(EXERCISE INSTRUCTIONS)
From the data below, return each line in which the string "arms" is found.

---------- INPUT DATA

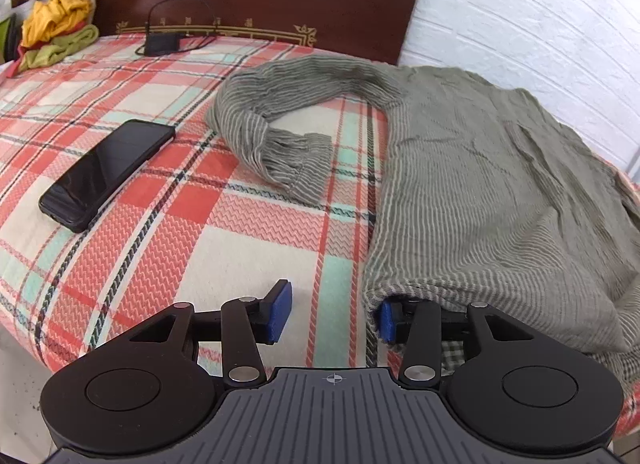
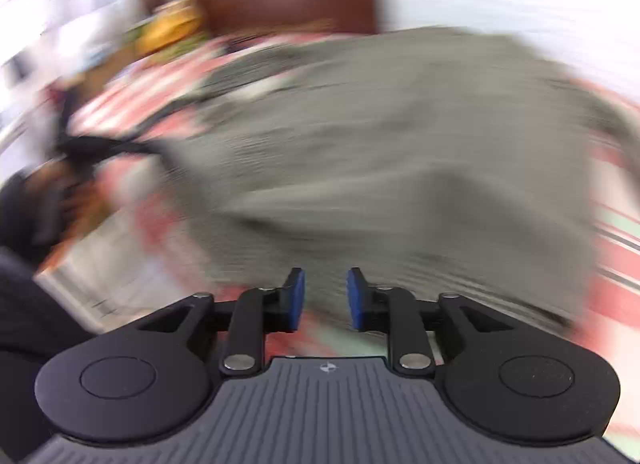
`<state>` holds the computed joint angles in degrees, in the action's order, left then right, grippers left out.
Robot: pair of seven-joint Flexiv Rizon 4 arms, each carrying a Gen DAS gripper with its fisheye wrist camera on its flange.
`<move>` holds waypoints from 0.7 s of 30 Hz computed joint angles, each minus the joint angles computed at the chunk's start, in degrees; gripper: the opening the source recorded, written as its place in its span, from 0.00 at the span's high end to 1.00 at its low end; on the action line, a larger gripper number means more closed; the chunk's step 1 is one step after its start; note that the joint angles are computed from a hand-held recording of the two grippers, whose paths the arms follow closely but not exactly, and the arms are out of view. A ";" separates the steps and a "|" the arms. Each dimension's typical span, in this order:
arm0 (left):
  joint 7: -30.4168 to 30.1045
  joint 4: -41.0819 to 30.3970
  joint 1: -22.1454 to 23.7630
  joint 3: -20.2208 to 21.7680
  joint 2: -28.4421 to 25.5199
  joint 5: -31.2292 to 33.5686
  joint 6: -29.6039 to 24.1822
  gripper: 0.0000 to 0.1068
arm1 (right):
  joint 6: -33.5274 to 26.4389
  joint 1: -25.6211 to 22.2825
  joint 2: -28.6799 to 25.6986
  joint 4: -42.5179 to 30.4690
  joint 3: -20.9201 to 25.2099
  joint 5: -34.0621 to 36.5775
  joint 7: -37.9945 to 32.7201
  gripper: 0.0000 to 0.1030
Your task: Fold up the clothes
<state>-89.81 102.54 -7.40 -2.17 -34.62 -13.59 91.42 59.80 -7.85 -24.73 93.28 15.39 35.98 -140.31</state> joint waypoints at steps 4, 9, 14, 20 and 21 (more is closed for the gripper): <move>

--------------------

(EXERCISE RESPONSE)
Robot: pair of seven-joint Flexiv Rizon 4 arms, each carrying a Gen DAS gripper with its fisheye wrist camera on its flange.
`<move>` holds waypoints from 0.7 s of 30 Hz computed joint angles, each minus the joint angles computed at the chunk's start, in degrees; gripper: the opening the source recorded, written as its place in its span, from 0.00 at the span's high end to 1.00 at its low end; on the action line, a larger gripper number means more closed; the chunk's step 1 is one step after its start; note that the joint angles are computed from a hand-held recording of the two grippers, whose paths the arms follow closely but not exactly, and the arms are out of view. A ";" separates the steps and a "|" the arms. Each dimension's typical span, in this order:

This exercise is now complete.